Question

How do you calculate the density of carbon dioxide at $546K$ and $4.00$ atmospheres pressure?

Answer 1

Density is a property of a substance which depends on the other parameters like pressure and temperature. The temperature and pressure change varies the density of gases.
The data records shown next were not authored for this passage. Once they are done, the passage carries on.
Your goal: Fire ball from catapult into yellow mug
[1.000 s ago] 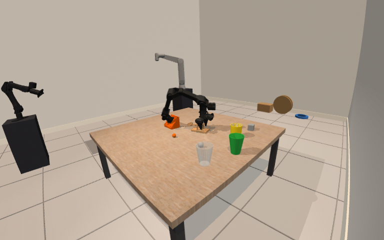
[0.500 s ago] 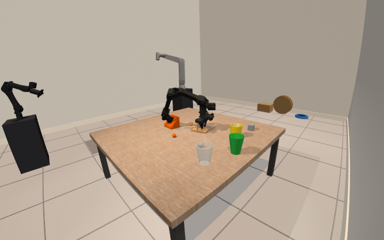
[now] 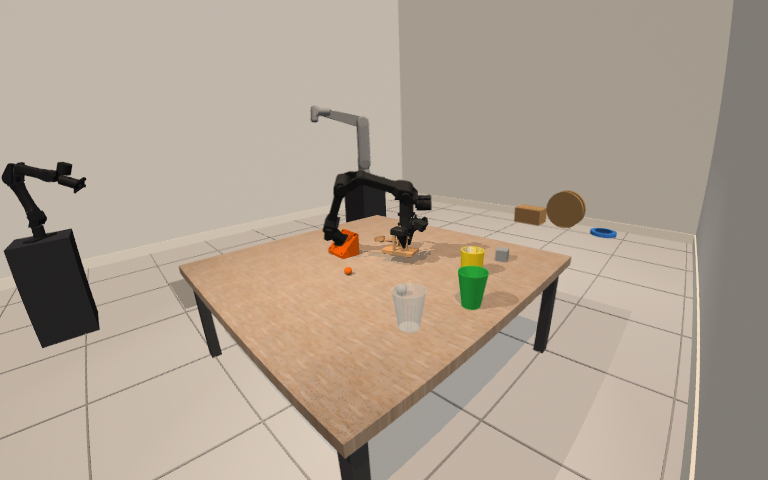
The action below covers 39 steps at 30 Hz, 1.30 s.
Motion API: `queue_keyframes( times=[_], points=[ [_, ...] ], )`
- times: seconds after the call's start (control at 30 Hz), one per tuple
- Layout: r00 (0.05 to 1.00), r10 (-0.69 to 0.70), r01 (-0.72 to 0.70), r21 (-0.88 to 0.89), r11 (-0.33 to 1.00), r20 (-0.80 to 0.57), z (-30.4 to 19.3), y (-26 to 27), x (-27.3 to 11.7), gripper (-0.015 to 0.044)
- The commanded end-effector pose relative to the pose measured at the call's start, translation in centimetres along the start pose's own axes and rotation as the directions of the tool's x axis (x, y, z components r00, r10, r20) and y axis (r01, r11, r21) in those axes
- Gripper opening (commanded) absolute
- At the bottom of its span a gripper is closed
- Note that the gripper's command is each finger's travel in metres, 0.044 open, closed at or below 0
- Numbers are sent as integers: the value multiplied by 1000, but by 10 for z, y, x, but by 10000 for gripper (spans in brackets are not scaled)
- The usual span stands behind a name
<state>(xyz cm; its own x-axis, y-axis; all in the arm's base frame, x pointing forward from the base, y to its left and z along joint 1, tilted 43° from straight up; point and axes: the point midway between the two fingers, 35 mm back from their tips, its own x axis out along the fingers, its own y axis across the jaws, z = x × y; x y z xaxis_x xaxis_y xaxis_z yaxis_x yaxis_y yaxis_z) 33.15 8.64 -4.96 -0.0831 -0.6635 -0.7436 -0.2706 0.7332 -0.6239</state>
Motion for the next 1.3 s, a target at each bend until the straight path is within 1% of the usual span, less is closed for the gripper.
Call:
queue_keyframes(
  times=[0.0,1.0,1.2,1.27],
  points=[
    [1000,9,-9,12,1000,11,2,-2,-6,0],
    [1000,3,-3,5,1000,7,2,-1,43,0],
    [1000,8,-8,16,1000,5,3,-3,40,0],
    [1000,8,-8,16,1000,5,3,-3,40,52]
  ],
)
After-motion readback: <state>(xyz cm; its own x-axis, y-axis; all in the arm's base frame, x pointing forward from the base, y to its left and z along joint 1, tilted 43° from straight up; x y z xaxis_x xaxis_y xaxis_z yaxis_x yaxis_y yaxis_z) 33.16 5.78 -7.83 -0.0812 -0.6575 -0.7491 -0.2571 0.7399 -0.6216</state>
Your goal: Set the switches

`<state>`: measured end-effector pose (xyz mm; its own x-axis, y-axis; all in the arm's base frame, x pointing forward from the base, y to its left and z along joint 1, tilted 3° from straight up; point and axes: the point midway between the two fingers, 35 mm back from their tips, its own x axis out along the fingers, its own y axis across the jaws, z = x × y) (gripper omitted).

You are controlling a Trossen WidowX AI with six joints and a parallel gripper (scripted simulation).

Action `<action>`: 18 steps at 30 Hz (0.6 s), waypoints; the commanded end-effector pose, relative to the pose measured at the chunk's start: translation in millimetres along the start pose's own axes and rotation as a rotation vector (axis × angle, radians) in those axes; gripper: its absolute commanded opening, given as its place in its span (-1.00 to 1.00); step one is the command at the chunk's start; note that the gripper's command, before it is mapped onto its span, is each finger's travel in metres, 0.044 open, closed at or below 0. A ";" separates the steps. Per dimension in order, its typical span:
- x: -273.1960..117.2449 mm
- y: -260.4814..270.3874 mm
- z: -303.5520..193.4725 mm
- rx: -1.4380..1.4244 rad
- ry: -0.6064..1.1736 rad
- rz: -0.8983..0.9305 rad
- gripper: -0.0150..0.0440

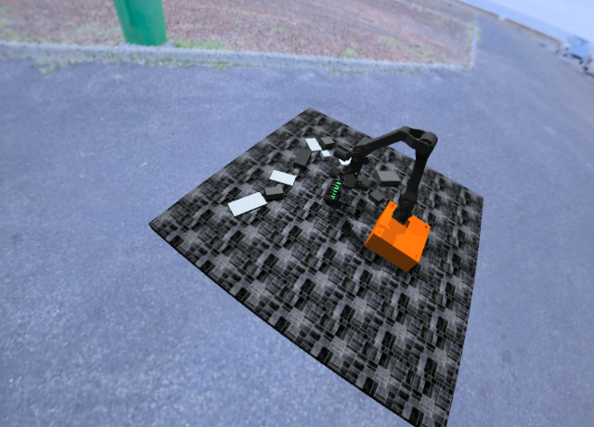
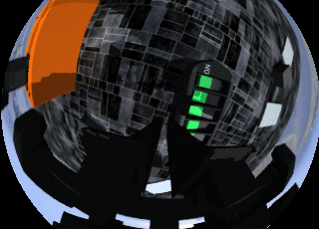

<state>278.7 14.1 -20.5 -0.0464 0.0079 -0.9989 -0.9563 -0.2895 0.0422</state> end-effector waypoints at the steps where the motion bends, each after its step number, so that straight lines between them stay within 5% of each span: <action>1: -29.3 -2.9 -0.9 0.000 0.003 -0.013 -0.14; 9: -48.0 -1.5 -0.6 0.000 0.003 -0.013 0.58; 18: -48.0 -1.5 -0.6 0.000 0.003 -0.013 -0.22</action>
<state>281.9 13.5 25.3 -0.0378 0.0083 -0.9993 -0.9574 -0.2868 0.0339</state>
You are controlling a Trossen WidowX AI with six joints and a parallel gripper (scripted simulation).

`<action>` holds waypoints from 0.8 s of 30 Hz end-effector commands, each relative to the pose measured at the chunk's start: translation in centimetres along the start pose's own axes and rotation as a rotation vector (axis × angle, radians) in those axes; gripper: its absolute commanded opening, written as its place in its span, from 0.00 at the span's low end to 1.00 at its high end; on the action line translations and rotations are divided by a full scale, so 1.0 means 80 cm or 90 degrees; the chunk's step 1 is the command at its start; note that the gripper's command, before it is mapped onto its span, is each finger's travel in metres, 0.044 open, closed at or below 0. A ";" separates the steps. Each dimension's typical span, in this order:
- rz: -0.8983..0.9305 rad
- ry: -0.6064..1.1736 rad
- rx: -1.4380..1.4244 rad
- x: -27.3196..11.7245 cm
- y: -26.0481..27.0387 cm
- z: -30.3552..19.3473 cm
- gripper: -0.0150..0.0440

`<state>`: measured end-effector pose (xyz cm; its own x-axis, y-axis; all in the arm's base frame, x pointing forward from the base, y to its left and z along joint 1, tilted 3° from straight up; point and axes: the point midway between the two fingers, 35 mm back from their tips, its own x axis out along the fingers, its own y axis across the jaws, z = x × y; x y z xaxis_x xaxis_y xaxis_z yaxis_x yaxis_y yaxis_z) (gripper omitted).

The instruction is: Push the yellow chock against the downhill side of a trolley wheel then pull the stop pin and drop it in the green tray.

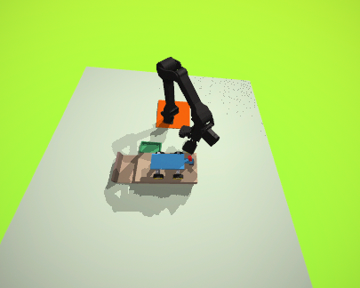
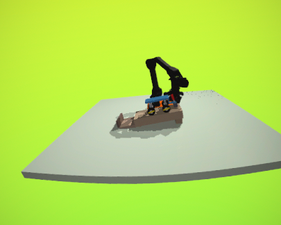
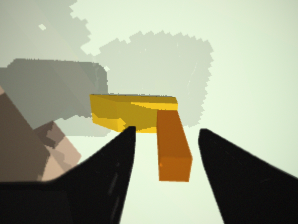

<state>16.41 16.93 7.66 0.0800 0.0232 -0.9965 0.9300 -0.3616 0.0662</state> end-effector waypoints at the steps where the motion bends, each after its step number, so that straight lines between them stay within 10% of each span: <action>1: -0.004 -0.002 -0.002 0.009 -0.001 0.000 0.58; 9: -0.001 -0.002 0.000 0.006 0.000 0.001 0.35; 24: -0.004 -0.002 -0.002 -0.025 -0.001 0.004 0.25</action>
<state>16.10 16.59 8.36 0.0644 0.0069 -0.9979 0.9311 -0.3602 0.0576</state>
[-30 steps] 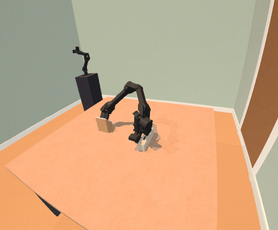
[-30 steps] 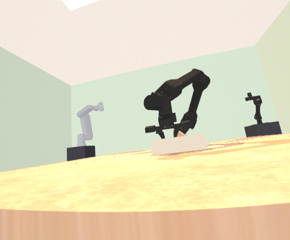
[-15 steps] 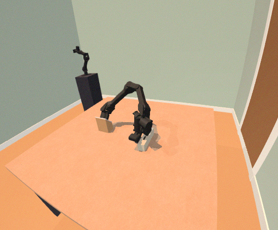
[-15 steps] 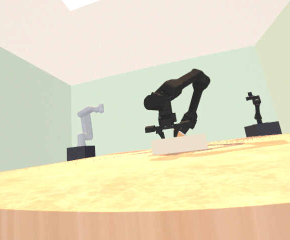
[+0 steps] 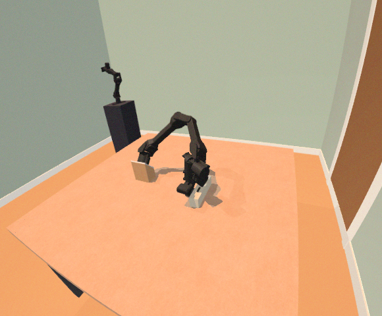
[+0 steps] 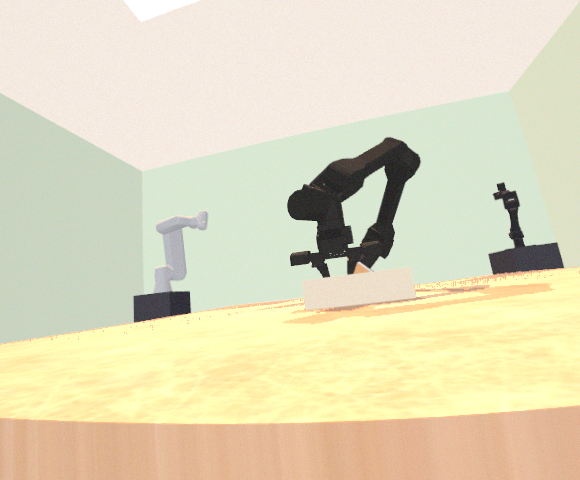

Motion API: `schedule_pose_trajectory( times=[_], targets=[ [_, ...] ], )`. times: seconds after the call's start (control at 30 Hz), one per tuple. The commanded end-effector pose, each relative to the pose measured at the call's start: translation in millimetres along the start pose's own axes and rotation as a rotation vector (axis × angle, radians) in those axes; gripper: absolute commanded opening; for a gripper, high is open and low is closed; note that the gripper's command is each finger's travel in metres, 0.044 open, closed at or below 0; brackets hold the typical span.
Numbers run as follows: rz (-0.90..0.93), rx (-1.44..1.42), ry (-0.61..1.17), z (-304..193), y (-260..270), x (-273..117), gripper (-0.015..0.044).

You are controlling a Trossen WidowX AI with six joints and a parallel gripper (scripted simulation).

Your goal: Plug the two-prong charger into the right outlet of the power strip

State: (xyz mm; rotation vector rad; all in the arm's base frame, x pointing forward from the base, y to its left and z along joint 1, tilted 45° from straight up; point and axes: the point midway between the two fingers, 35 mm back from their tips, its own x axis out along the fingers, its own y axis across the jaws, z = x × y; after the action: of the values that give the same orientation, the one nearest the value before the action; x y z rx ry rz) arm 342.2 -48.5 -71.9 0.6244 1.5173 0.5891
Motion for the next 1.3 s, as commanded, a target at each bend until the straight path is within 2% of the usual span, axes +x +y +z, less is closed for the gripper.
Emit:
schedule_pose_trajectory(
  times=[0.0,1.27],
  targets=[
    [0.002,-0.008,-0.019,4.9,0.0,-5.2,0.0],
    [0.0,-0.002,0.0,0.1,0.1,-0.4,0.0]
  ],
)
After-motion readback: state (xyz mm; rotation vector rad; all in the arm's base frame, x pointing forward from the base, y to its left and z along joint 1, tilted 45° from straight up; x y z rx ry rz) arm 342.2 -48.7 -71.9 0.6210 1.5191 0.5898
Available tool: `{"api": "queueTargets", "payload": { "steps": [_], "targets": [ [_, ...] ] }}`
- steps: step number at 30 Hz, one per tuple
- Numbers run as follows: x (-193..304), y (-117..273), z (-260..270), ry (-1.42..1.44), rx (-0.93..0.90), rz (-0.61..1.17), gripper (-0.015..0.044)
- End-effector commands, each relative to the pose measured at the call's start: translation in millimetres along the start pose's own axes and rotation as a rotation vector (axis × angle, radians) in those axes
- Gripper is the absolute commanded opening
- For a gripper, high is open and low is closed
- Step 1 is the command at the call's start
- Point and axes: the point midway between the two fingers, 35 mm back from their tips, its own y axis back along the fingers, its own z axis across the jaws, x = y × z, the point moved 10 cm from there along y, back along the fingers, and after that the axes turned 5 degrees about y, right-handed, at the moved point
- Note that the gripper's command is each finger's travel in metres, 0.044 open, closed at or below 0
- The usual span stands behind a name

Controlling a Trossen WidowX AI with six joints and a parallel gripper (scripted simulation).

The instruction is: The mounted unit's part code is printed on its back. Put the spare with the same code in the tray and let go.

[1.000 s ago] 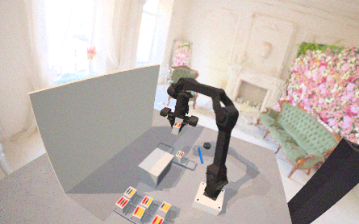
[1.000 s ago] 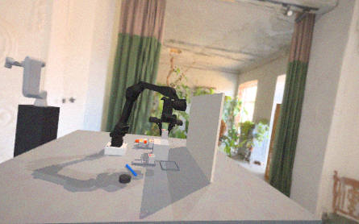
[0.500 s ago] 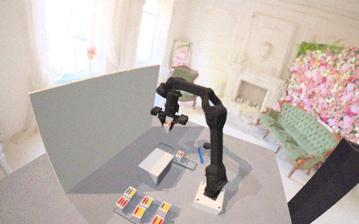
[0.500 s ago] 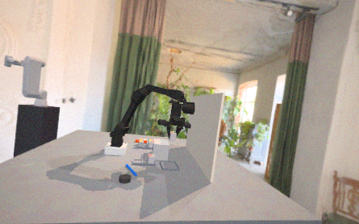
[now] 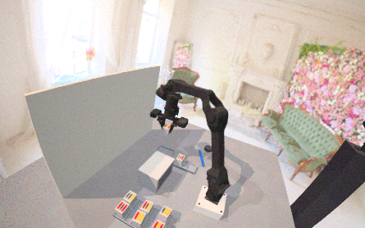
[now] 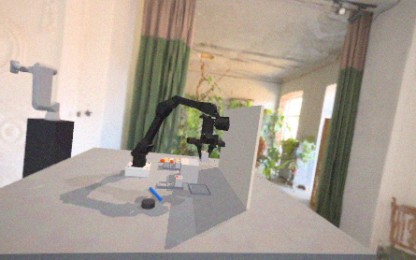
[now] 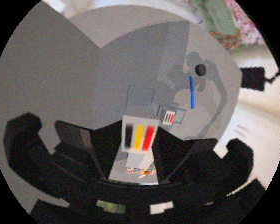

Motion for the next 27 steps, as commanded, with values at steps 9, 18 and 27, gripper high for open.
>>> {"api": "queueTargets", "payload": {
  "steps": [9, 18, 27],
  "targets": [
    [-1, -11, 1, -0.003, 0.002, 0.002, 0.0000],
    [-2, -18, 2, -0.003, 0.002, 0.002, 0.0000],
    [-2, -25, 3, -0.003, 0.002, 0.002, 0.0000]
  ]
}}
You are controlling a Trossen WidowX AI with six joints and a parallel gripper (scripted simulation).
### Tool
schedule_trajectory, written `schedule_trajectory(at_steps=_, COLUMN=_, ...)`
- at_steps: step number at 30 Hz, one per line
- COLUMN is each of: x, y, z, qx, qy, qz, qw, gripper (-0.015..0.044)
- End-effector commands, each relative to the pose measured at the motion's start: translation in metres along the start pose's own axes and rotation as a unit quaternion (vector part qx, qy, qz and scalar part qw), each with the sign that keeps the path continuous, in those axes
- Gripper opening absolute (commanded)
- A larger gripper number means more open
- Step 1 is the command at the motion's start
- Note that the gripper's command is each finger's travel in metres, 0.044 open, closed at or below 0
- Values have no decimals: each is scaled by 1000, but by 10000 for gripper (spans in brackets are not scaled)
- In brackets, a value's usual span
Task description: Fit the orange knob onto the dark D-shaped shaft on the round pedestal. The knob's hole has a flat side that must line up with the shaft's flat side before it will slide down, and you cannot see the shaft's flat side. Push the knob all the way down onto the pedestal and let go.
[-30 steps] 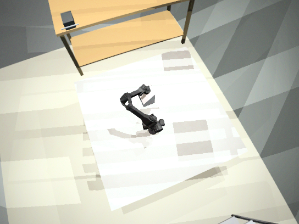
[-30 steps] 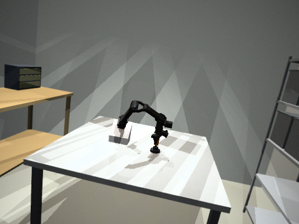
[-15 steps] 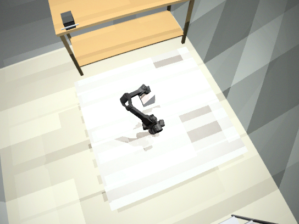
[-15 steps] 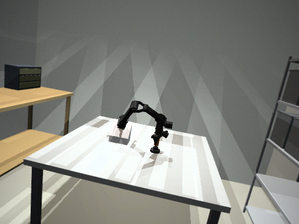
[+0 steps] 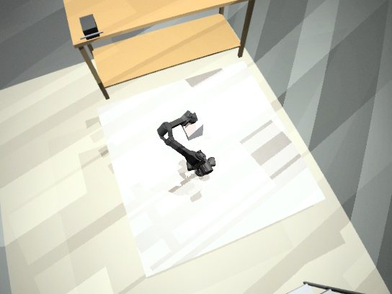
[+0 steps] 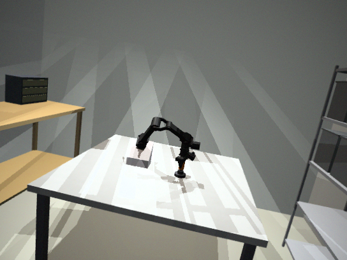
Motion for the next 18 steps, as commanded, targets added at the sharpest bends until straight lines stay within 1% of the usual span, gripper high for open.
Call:
schedule_trajectory(at_steps=1, x=-3, y=0, z=0, qx=3, qy=-1, qz=-2, qw=1000, gripper=0)
schedule_trajectory(at_steps=10, x=-13, y=-2, z=0, qx=3, qy=-1, qz=-2, qw=1000, gripper=0)
schedule_trajectory(at_steps=18, x=-12, y=-1, z=0, qx=-2, qy=0, qz=0, qw=1000, gripper=0)
Point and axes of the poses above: the point midway between the two fingers, 35 mm back from their tips, its own x axis back along the fingers, its own z axis across the jaws, y = z × x, the point moved 3 cm from there along x, back along the fingers, and after that the axes turned 14 degrees about -x, right-handed, at the moved point
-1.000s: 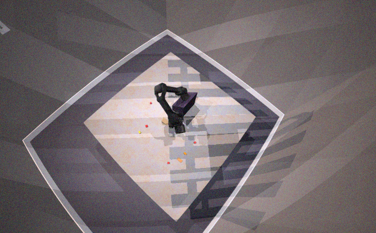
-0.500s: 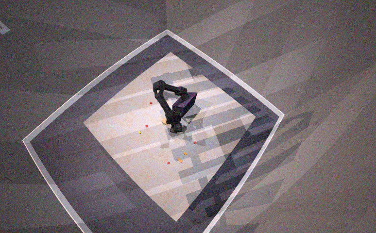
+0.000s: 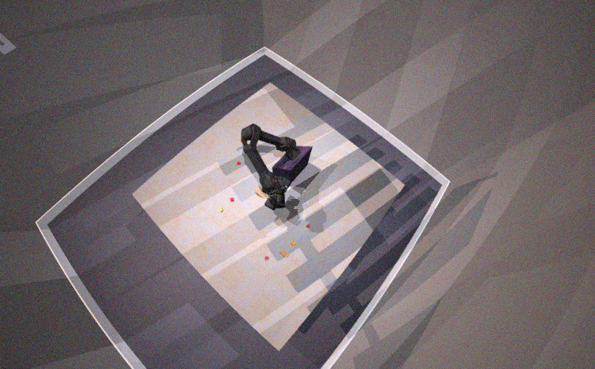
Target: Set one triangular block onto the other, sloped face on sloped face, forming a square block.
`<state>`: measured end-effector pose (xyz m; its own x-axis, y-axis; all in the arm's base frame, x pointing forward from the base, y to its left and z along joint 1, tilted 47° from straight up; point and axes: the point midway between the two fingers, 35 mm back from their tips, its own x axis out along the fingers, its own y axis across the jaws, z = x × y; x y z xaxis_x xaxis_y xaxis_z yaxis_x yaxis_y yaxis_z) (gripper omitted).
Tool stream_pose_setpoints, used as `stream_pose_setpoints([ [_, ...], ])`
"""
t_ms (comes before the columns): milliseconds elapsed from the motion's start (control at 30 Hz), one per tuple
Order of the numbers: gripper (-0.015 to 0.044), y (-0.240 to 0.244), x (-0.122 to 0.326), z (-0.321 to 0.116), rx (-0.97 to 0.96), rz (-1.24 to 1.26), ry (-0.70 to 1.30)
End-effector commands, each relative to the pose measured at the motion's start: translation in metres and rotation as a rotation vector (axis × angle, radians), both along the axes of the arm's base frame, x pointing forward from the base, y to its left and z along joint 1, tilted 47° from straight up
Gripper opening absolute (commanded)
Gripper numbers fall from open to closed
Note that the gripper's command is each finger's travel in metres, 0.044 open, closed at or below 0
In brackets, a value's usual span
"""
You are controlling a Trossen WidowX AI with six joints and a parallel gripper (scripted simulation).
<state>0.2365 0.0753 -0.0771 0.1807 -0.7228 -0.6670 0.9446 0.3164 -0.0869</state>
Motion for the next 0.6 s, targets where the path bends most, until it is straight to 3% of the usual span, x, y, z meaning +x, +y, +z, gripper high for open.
stream_pose_setpoints([
  [0,0.0,0.002,0.001,0.014,0.008,-0.008,-0.008],
  [567,0.0,0.003,0.006,0.074,0.007,-0.008,-0.007],
])
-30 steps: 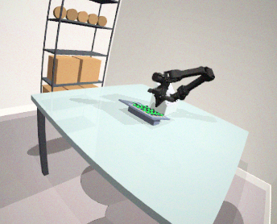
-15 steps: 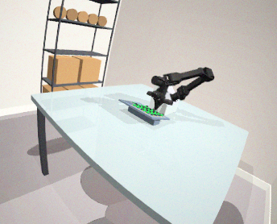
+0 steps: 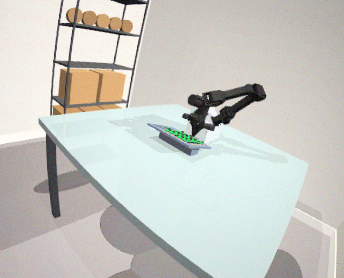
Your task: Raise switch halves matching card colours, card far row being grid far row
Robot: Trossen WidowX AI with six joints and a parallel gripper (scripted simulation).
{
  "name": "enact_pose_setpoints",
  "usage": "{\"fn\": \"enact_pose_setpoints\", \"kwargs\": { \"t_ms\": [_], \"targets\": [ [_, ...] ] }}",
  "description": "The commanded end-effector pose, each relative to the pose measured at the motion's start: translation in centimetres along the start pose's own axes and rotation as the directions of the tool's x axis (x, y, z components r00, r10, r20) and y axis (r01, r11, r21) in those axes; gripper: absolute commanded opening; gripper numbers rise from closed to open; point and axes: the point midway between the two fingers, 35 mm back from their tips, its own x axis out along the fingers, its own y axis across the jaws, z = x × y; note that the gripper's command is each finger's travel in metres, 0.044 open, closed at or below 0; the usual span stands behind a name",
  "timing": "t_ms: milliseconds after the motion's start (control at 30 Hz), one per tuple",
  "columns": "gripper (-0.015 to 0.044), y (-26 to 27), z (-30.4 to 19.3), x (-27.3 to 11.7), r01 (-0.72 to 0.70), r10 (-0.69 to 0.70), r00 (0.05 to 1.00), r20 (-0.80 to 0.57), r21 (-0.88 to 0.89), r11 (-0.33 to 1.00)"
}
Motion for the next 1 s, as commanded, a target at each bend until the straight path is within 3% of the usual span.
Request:
{"fn": "enact_pose_setpoints", "kwargs": {
  "t_ms": [0, 967],
  "targets": [
    [0.0000, 0.04, 0.01, 0.02, -0.004, 0.004, 1.000, 0.002, 0.005, 1.000],
    [0.0000, 0.05, 0.02, 0.41, -0.004, 0.004, 1.000, 0.002, 0.005, 1.000]
  ]
}}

Complete step by step answer:
Let us first understand the density of a substance. Density is defined as the mass of the substance per unit volume. It is denoted by the symbol ρ. The unit of density in the cgs system is $g/mL$ or $g/c{m^3}$ and in the SI system is $Kg/{m^3}$.
Density is mathematically expressed as
$\rho = \dfrac{M}{V}$ where $M$ is the mass of the substance and $V$ is the volume of the substance.
According to the ideal gas equation the pressure and temperature of a gas is related to the volume of the gas. The equation is written as
$PV = nRT$ where $P$ is the pressure of gas, $V$ is the volume of the gas, $n$ is the number of moles of gas, $R$ is the gas constant and $T$is the temperature.
Rearranging the equation,
$V = \dfrac{{nRT}}{P}$.
Thus the density of gas is
$\rho = \dfrac{{PM}}{{RT}}$ (if $n = 1$ for $C{O_2}$ gas)
Given that pressure, $P = 4atm$ and temperature $T = 546K$ . The gas constant $R = 0.0821Latmmo{l^{ - 1}}{K^{ - 1}}$ .
The molar mass of $C{O_2}$ = atomic mass of $C$ + $2 \times$atomic mass of $O$
$= 12 + 2 \times 16 = 44g/mol$
Inserting the values in the equation, the density is
$\rho = \dfrac{{4atm \times 44gmo{l^{ - 1}}}}{{0.0821Latmmo{l^{ - 1}}{K^{ - 1}} \times 546K}} = 3.93g/L$.
Hence the density of carbon dioxide at $546K$ and $4.00$ atmospheres pressure is $3.93g/L$.

Note:
Generally the density of a material changes by the change of pressure or temperature. It is found that increasing the pressure results in increases of the density of a material. Further on increasing the temperature results in a decrease of the density of the material.